Affiliated Investigator: Dr. Rumey Ishizawar
Our leading experts are researching the underlying causes and conditions associated with the full range of allergies, as well as pioneering new means with which to better diagnose and treat these diseases.Alpha-gal meat allergy
UNC is one of the few locations in the U.S. where physician scientists are conducting research to explore the immunologic mechanisms which lead to alpha-gal red meat allergy, which is an allergic response to the carbohydrate galactose-alpha-1, 3-galactose. This allergic syndrome is poorly understood, but rapidly becoming more common throughout the U.S.
We are investigating allergy-related cells in peripheral blood (basophils) and tissues (mast cells) to understand how these important effector cells can be targeted to prevent, manage, and even cure allergies. Increasing our knowledge of fundamental basic science biology is critical to drive innovation in the allergy/immunology field and bring new treatments to patients, regardless of their specific allergic condition.
Our faculty are engaged in multiple leading research efforts in population health. Dr. Kwan has developed a multi-disciplinary approach to penicillin allergy and her team of experts continues to successfully ‘de-label’ patients who may have an incorrect penicillin allergy diagnosis. The efforts of Dr. Kwan and her team have spared numerous patients from receiving broad spectrum antibiotics and saved countless healthcare dollars. In conjunction with the Centers for Disease Control and Prevention, Dr. Commins leads a longitudinal study of participants with alpha-gal allergy to understand the natural history of this unique allergic syndrome, as well as the role of tick bites and environmental exposures in triggering the immune response.

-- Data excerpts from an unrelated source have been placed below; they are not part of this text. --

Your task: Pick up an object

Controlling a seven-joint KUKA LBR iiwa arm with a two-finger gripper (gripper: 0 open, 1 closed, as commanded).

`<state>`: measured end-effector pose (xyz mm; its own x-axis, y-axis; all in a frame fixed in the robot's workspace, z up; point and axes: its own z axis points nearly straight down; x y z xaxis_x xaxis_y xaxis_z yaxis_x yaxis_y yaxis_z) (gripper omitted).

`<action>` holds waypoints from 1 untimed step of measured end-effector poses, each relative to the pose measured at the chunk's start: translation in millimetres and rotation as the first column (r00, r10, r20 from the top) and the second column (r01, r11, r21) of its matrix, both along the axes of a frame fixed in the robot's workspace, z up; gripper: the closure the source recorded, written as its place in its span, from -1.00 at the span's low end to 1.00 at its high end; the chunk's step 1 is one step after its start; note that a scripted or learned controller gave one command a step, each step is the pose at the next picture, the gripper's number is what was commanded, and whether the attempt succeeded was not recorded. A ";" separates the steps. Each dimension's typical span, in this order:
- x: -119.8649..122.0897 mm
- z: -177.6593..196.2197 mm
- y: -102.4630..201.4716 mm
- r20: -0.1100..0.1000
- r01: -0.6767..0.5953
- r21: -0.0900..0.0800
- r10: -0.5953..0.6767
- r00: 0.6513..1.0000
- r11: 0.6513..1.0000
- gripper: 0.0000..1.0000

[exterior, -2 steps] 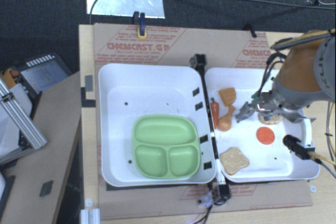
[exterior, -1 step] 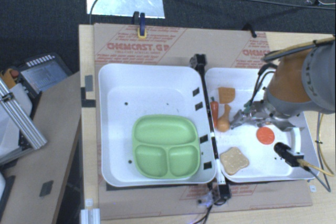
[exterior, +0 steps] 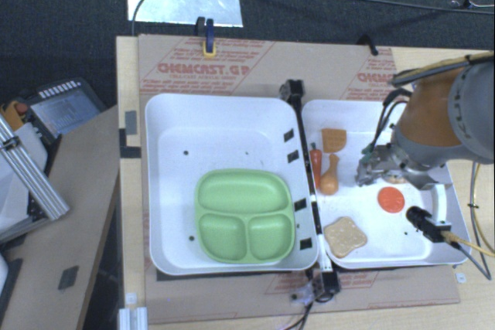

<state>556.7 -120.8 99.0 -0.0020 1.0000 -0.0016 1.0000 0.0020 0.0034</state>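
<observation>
The right bin (exterior: 352, 113) holds a tan square piece (exterior: 334, 139), a red and orange carrot-like toy (exterior: 316, 161), an orange pear-shaped toy (exterior: 330, 175), a red disc (exterior: 391, 200) and a slice of toast (exterior: 344, 236). My gripper (exterior: 373, 167) hangs over the middle of this bin, just above and left of the red disc and right of the pear-shaped toy. Nothing shows between it and the bin floor.
The left bin (exterior: 186, 127) carries a green three-compartment plate (exterior: 244, 214) at its front right. A ridge with black clips (exterior: 302, 158) divides the bins. The arm's orange band (exterior: 429, 116) crosses the right bin's far right side.
</observation>
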 end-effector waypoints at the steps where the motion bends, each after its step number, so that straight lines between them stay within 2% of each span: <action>1: -5.3 61.4 1.3 0.002 -0.001 0.001 0.001 1.000 1.000 1.00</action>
<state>551.5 -119.6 160.5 -0.0033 1.0000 -0.0010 1.0000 0.0033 0.0058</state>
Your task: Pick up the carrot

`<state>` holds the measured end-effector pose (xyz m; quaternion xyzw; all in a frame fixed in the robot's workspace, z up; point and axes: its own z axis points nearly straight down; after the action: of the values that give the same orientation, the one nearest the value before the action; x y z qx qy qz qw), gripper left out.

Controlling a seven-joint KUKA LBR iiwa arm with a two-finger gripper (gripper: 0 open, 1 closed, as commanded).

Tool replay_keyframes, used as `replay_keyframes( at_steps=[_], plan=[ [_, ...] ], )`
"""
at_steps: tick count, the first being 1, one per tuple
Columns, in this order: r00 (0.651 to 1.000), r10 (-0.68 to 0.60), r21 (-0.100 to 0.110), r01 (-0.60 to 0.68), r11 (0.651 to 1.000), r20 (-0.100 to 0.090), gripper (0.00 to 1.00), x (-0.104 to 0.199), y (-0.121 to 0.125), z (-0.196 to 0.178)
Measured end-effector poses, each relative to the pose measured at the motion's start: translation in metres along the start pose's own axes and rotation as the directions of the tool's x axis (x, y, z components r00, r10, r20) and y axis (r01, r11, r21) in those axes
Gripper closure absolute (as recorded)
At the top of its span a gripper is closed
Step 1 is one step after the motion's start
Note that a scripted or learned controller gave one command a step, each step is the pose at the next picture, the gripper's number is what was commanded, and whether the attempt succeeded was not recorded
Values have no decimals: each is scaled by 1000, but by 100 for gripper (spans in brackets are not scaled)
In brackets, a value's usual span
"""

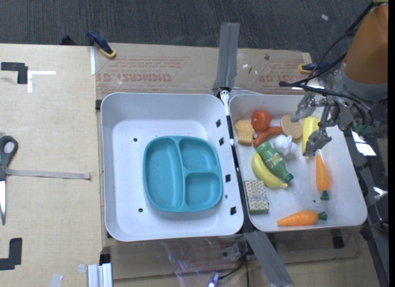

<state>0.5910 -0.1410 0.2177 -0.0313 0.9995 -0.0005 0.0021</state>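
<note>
Two carrots lie in the right bin. One carrot sits near the bin's right wall, its long axis running almost straight up and down the view, green stub toward the near edge. The other carrot lies along the near edge, its long axis nearly crosswise, green stub to the right. The two are near each other but apart.

The tool hangs just above the upright carrot's far tip, a little to its left, so that carrot lies directly nearward of it and is the closer of the two. From this slant I cannot tell how the tool is set; nothing is seen held in it.

Judging from this, the coming move calls for a short shift toward the near edge and a descent, with the tool closing across the carrot's width, not along its length. The bin wall on the right leaves little room on that side.

Around them, a banana and a green bottle lie to the left, a tomato beyond, and what may be a sponge near the divider. The left bin holds a blue tray. Scissors rest on the bench.
</note>
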Motion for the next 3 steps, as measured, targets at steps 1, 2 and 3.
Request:
replay_keyframes(
  at_steps=[1,2,3],
  plan=[
    [949,-315,-1,315,949,0,0,33,-47,125],
    [912,-410,0,410,912,1,0,80,-76,124],
    [910,-413,5,413,911,6,100,77,-75,113]
  ],
)
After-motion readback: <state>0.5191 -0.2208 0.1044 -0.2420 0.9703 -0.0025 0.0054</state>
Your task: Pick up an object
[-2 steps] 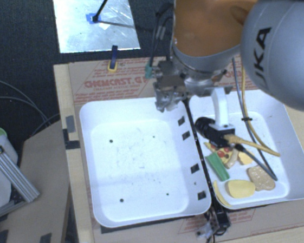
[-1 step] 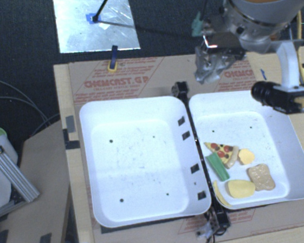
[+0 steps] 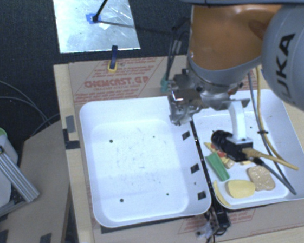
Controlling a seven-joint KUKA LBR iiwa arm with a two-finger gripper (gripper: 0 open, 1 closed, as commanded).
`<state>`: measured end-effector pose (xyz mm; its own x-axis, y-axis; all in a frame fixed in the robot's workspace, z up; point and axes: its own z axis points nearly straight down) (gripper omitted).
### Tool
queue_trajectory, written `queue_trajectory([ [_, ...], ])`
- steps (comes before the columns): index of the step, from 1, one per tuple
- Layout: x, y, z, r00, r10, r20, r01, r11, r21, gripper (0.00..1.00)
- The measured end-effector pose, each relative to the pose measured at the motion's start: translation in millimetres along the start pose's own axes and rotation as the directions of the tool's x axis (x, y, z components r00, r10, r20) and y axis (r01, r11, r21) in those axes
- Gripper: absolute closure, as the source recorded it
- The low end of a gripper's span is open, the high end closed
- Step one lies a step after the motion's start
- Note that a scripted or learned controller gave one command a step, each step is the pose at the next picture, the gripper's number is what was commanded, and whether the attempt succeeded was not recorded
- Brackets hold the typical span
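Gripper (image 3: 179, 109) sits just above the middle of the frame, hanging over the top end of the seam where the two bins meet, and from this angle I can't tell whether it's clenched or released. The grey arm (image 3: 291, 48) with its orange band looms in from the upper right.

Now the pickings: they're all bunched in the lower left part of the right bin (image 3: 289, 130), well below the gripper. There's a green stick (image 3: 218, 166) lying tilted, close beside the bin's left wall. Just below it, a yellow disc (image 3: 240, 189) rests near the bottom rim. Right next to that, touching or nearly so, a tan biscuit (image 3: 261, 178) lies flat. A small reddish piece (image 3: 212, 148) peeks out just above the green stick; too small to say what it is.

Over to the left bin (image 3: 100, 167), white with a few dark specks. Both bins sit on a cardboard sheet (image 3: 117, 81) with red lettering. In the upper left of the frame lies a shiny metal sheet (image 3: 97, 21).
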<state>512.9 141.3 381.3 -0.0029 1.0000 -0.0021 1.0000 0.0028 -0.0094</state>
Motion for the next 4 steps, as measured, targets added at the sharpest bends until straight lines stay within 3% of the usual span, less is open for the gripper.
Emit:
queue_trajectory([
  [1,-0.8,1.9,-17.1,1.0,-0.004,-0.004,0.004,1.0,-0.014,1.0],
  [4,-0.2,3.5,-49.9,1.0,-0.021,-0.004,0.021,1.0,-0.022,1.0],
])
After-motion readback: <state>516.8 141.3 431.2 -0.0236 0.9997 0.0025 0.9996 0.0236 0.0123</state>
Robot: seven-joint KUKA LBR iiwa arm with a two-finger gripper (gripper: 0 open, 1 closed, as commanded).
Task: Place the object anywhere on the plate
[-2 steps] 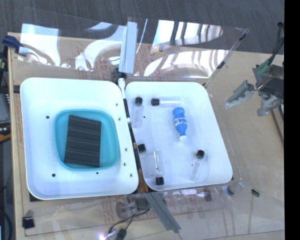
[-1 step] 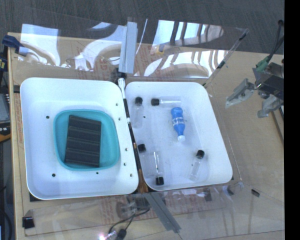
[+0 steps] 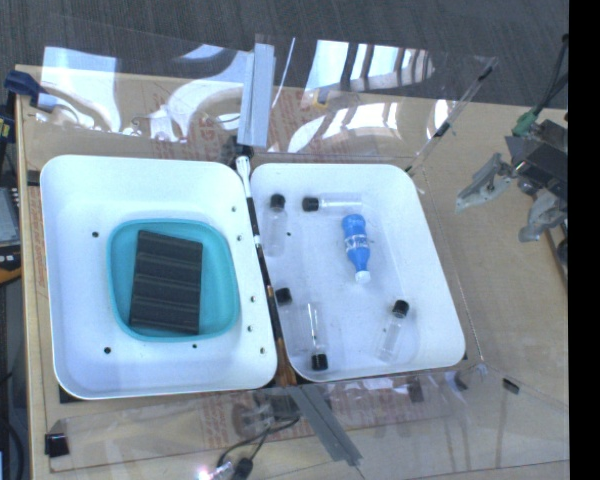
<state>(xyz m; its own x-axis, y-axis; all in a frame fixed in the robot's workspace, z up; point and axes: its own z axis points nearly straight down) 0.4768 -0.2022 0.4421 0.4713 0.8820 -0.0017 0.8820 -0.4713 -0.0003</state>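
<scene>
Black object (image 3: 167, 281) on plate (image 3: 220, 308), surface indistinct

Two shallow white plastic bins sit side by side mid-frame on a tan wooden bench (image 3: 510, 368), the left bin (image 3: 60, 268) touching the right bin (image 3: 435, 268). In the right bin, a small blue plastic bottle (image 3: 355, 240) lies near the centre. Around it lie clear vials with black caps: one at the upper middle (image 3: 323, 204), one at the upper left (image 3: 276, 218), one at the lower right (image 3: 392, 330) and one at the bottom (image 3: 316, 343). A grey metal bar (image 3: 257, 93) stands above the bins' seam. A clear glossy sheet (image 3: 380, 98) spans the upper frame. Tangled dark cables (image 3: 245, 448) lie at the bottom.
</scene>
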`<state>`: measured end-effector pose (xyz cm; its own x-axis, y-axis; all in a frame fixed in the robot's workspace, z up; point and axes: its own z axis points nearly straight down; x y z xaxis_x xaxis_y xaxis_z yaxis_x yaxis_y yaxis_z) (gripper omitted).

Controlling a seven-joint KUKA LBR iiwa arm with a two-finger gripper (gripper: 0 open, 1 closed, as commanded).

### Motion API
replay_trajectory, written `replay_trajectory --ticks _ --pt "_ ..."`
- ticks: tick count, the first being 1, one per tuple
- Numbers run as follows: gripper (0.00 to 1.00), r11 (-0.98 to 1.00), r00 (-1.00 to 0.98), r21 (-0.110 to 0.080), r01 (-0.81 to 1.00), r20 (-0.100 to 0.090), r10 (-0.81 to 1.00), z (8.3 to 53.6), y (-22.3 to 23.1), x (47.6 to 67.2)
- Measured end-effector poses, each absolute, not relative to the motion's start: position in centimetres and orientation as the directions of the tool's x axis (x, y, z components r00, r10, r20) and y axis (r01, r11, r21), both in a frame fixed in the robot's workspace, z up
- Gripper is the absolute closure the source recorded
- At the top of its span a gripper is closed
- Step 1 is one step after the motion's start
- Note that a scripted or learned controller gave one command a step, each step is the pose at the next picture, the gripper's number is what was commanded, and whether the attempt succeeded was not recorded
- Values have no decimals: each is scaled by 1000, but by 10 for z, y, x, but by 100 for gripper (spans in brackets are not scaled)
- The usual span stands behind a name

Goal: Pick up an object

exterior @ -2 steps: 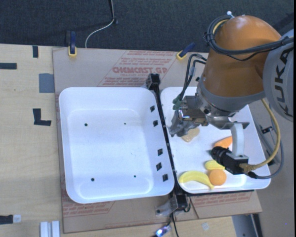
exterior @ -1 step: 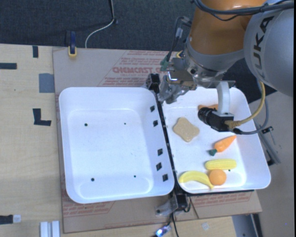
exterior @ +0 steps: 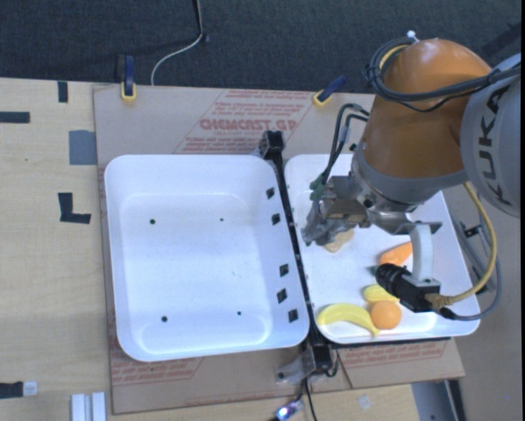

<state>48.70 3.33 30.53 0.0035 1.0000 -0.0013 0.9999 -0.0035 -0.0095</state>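
My gripper (exterior: pixel 326 228) reaches down into the right bin (exterior: pixel 367 333), near its left wall. A small beige object (exterior: pixel 336 245) lies right under the gripper's tip, partly hidden by it. A yellow banana (exterior: pixel 345 317) lies at the front of the right bin, with an orange ball (exterior: pixel 386 315) touching its right end and a small yellow piece (exterior: pixel 378 294) just behind. An orange carrot-like piece (exterior: pixel 396 254) lies further right, partly covered by the arm's hardware.
The left bin (exterior: pixel 192 253) is next to the right one, separated by a black divider strip (exterior: pixel 286 235). The arm's big orange and grey wrist (exterior: pixel 420 121) covers the back of the right bin. Both bins rest on a cardboard sheet (exterior: pixel 227 125).
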Motion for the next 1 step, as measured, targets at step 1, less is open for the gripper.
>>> replay_trajectory --ticks 1 --pt "100 -2 2 9 1000 -3 1000 365 -4 562"
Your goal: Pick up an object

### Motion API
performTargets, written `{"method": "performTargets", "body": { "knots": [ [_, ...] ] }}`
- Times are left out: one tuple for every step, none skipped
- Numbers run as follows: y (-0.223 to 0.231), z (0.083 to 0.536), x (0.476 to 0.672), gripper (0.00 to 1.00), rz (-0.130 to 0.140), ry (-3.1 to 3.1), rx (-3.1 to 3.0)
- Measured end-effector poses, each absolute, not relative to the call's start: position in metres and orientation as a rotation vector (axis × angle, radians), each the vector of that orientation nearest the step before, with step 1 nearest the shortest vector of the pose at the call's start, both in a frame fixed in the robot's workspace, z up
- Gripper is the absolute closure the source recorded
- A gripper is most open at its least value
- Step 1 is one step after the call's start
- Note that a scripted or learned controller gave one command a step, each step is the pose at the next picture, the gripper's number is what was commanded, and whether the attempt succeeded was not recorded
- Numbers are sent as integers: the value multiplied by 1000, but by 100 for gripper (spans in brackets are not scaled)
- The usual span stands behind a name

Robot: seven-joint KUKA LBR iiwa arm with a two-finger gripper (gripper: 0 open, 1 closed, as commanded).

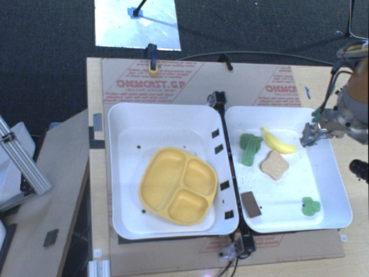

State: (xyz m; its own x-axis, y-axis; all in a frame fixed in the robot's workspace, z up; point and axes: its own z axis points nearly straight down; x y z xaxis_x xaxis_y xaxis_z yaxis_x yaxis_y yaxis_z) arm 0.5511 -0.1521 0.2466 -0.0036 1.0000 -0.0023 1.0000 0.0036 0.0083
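Counter: holds two white bins side by side, under a printed sheet.

Left bin: contains one yellow divided tray with three compartments, lying flat near the middle.

Right bin: holds all my candidate objects.

My arm: enters from the right, above the right bin's far right corner.

My end effector: hangs over the right bin's upper right area, just beside the banana's right tip. Whether it is released or clenched I cannot tell; nothing shows as grasped.

Banana: yellow, lying slantwise, nearest to me, so my likely target.

Green block: just left of the banana.

Bread slice: tan, just below the banana.

Brown piece: flat, at the bin's lower left, against the divider.

Green clover shape: small, lower right, well apart from the rest.

Risks, by my judgement: the banana is curved and smooth, so an off-centre closure near its tip could squirt it sideways. Descending close to the bread slice may pinch two items or nudge both away. The bin wall stands near my approach; a low sweep could strike it.
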Motion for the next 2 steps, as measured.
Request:
{"method": "performTargets", "body": {
  "knots": [
    [-152,297,553,100,6,2222,2212],
    [-106,280,549,100,3,2231,2211]
  ]
}}
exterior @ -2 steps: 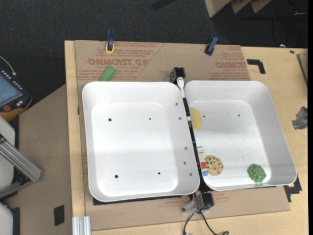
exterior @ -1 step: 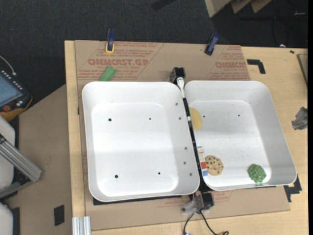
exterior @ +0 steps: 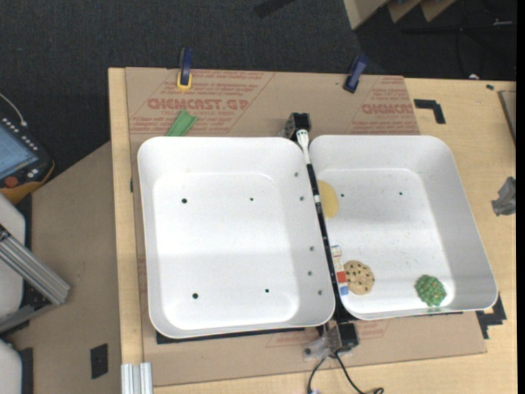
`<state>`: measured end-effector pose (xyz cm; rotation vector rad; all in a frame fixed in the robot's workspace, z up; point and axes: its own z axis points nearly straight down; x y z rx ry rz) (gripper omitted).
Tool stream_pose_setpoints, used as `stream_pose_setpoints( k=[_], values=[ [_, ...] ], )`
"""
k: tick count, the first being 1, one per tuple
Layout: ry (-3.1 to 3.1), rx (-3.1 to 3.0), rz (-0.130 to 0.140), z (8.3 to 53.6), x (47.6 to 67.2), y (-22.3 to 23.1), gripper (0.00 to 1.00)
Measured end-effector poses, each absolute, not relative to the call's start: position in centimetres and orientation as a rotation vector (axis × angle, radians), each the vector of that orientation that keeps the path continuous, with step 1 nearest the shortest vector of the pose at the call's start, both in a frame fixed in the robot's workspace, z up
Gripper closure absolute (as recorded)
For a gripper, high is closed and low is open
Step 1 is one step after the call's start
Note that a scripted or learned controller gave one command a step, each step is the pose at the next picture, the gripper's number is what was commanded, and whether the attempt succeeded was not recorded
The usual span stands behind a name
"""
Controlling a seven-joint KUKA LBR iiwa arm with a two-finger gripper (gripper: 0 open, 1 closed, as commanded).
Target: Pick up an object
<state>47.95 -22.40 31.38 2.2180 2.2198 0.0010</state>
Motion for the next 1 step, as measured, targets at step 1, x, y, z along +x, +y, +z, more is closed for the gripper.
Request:
stream_pose_setpoints(
  k=[1],
  values=[
    [2.22,2.218,0.001,31.57,47.95,-22.4,1.0]
  ],
)
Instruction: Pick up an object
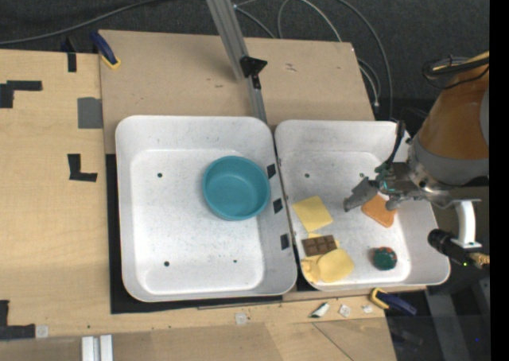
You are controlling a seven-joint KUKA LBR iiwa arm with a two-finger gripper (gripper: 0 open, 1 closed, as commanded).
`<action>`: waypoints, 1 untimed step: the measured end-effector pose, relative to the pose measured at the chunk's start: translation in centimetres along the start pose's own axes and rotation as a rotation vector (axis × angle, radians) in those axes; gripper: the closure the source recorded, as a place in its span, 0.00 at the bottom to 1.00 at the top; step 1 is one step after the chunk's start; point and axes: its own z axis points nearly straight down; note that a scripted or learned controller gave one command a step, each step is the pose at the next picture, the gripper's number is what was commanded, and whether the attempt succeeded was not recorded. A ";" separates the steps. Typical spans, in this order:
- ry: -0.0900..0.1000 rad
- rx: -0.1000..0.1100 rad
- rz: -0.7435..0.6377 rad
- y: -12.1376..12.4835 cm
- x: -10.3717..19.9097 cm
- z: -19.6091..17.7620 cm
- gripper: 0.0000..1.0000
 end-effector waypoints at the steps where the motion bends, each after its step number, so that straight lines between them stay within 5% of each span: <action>1: 0.000 0.000 0.000 0.0 0.0 0.0 0.00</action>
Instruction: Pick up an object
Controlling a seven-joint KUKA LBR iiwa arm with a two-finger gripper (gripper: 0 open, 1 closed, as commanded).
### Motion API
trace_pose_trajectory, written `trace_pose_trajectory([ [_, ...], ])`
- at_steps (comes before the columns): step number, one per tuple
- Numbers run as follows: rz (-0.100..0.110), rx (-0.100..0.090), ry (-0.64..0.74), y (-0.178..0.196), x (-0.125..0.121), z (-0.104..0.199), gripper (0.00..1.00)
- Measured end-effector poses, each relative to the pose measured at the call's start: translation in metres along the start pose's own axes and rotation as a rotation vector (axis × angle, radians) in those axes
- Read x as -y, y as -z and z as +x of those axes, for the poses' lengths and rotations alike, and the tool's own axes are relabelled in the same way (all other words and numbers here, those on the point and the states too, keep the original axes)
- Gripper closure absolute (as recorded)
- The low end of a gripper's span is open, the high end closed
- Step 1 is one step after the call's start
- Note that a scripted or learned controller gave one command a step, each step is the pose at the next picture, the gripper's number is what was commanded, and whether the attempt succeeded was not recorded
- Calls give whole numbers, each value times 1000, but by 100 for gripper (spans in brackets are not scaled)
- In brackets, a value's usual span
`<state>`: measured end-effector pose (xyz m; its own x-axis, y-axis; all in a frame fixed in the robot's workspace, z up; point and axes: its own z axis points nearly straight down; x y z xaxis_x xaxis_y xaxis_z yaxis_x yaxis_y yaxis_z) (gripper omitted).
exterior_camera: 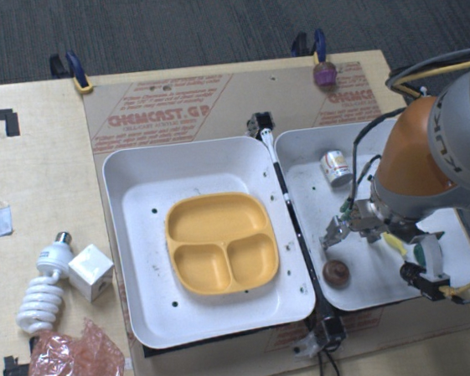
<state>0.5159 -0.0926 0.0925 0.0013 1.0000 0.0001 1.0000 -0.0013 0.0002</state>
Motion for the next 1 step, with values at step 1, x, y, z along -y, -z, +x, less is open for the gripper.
trace_pose_trajectory([
  [1, -3, 1, -1, 10, -1, -1, 100],
])
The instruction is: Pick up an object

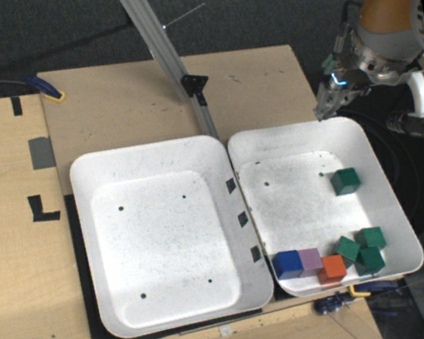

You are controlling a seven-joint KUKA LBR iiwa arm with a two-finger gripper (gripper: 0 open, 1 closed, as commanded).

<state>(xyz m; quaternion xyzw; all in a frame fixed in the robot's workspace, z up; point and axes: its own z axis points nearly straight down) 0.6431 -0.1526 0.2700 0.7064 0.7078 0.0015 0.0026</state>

In addition to investigating alpha-gal meat allergy, our investigators are studying the epigenetic regulation of type 2 and regulatory immunity. This includes exploring the role of the histone H3 lysine 27 (H3K27) demethylase UTX in mouse models of allergic sensitization and parasitic helminth infection. Additional research includes exploring the role of this epigenetic factor in immune responses to parenteral vaccination.
Affiliated Investigator: Dr. Onyi Iweala
A Division of Rheumatology, Allergy and Immunology physician-scientist is exploring how epithelial cell barrier dysfunction, known as “leaky gut” contributes to peanut allergy pathogenesis. This research includes defining the peanut allergy-associated IEC regulatory landscape as a mechanism of barrier dysfunction.